→ Problem to solve
Please retype the data in full and exactly; the pictures are not part of the copy.

-=-=-=-=-

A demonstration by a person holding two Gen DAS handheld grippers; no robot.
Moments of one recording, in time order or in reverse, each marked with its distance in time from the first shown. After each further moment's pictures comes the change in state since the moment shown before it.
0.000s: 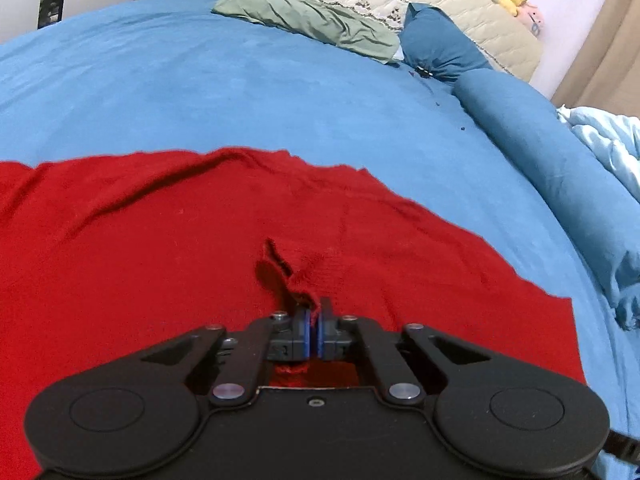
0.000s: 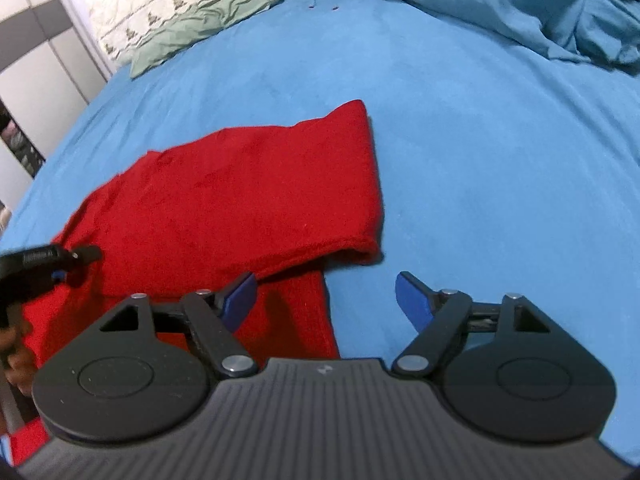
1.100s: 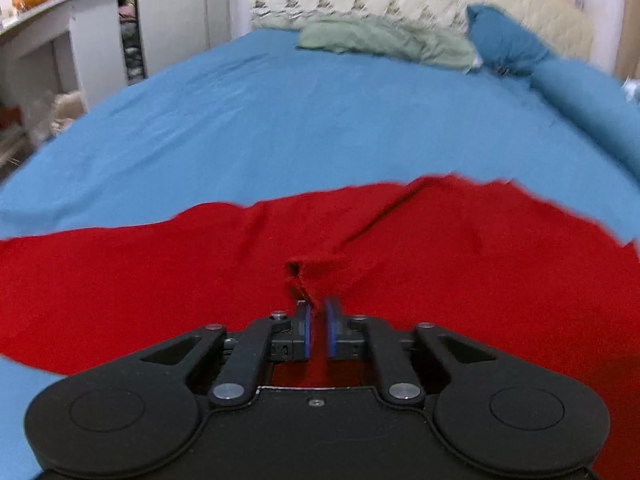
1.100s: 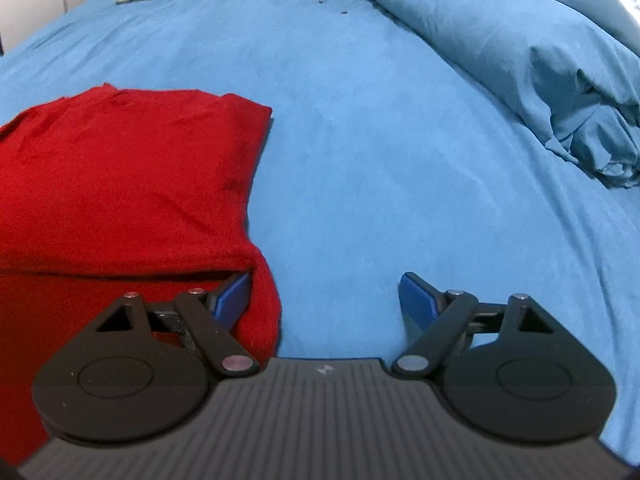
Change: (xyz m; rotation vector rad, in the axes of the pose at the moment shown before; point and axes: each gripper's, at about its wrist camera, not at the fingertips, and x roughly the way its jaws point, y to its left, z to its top) left arm -0.065 0.072 -0.006 0.150 -0.044 0.360; right arm 0.036 0.031 0.006 -0.318 0.001 -0.272
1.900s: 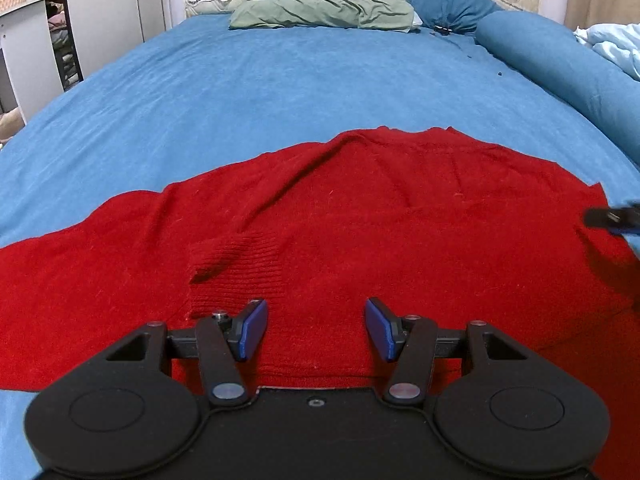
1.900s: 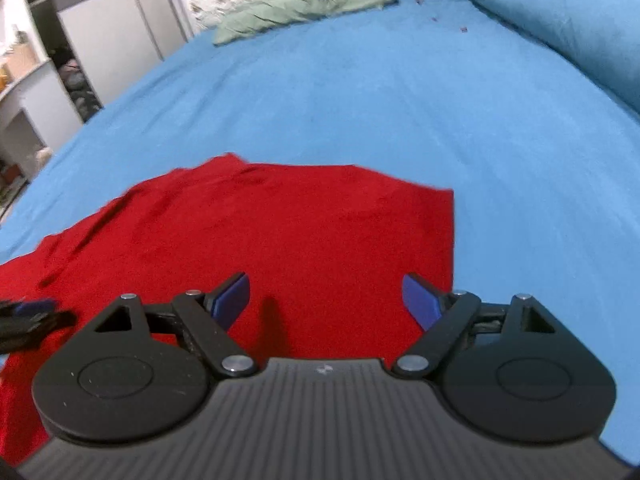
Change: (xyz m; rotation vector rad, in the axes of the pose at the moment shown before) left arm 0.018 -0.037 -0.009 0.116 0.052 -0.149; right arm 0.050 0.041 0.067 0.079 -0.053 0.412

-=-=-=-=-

→ Solution to this exercise
A demonstration by a person holding two Gen DAS handheld grippers; no robot.
Moments of one recording, in time order or in reverse, each marked with its distance in time from the first shown. After each further moment's pictures comes the change in state since the moment shown before it.
0.000s: 
0.000s: 
1.100s: 
1.100s: 
Change: (xyz m; rotation vector rad, in the axes of the pose at the moment shown before; point and axes: each gripper's, at about its wrist camera, not at the fingertips, and x roughly the way its jaws point, y to its left, z to its top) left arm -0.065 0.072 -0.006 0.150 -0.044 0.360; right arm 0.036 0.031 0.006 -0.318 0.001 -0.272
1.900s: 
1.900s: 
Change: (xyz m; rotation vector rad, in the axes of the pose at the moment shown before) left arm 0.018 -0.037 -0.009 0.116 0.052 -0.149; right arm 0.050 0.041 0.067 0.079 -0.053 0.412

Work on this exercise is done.